What to do → Go through the listing below and show each line that has the word "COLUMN".

Data provided →

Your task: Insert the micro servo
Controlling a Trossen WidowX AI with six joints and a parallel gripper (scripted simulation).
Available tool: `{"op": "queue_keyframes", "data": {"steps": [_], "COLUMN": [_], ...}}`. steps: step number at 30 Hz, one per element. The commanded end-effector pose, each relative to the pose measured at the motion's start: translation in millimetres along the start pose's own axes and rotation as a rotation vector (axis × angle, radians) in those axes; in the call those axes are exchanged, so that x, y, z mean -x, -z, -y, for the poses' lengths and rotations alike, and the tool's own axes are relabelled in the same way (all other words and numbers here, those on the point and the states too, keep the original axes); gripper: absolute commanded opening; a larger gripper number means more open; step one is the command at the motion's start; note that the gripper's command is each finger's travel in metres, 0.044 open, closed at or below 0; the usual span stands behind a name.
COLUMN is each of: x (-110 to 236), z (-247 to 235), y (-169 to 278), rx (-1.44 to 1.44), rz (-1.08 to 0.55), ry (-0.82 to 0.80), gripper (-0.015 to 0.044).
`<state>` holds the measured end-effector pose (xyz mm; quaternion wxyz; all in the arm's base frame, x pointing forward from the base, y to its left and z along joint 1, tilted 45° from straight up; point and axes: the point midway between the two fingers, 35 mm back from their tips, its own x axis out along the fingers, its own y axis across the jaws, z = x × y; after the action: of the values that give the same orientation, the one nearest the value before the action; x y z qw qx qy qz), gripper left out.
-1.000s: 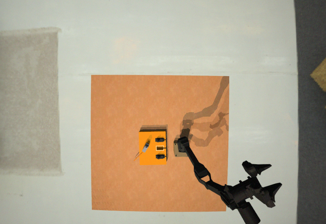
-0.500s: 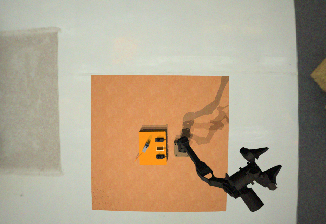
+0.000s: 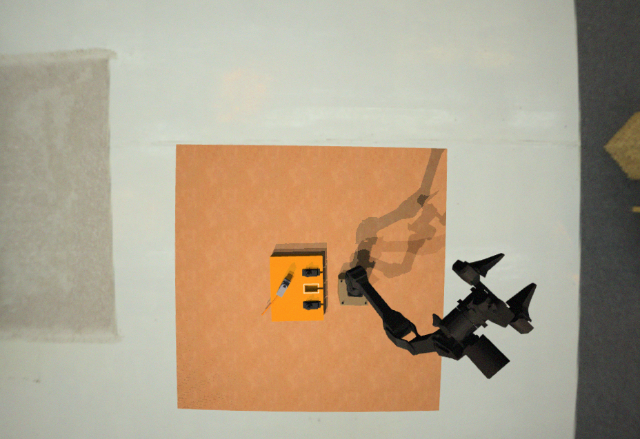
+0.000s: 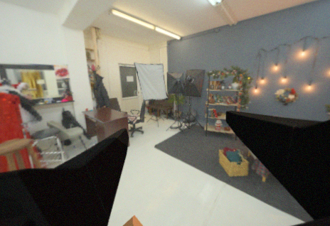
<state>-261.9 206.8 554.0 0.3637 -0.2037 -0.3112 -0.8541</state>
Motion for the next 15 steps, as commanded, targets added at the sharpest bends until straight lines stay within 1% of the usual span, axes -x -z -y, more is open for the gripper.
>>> {"op": "queue_keyframes", "data": {"steps": [1,7,15], "x": [-11,-29,-39], "z": [-27,-68,-97], "y": [5,20,32], "rx": [0.024,0.024,0.012], "rz": [-0.003,-0.041,-0.063], "ry": [-0.061,-0.158,-0.233], "gripper": [0.0440,0.0440,0.0440]}}
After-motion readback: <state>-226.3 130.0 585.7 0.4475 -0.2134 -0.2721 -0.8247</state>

Result for this task →
Available tool: `{"op": "queue_keyframes", "data": {"steps": [_], "COLUMN": [_], ...}}`. steps: step number at 30 Hz, one per element. The commanded end-effector pose, each relative to the pose measured at the motion's start: translation in millimetres along the start pose's own axes and rotation as a rotation vector (axis × angle, radians) in those axes; in the call those axes are exchanged, so that x, y, z mean -x, -z, -y, for the poses' lengths and rotations alike, and the tool's own axes are relabelled in the same way (all other words and numbers here, those on the point and the states too, keep the original axes); gripper: absolute commanded opening; a larger gripper number means more open; step one is the command at the motion's start; note that the gripper's command is each finger's travel in metres, 0.044 open, closed at or below 0; the usual span stands behind a name.
COLUMN is each of: x (-110 to 236), z (-247 to 235), y (-169 to 278), rx (-1.44 to 1.44), rz (-1.08 to 0.55), ry (-0.82 to 0.80), gripper (-0.015 to 0.044).

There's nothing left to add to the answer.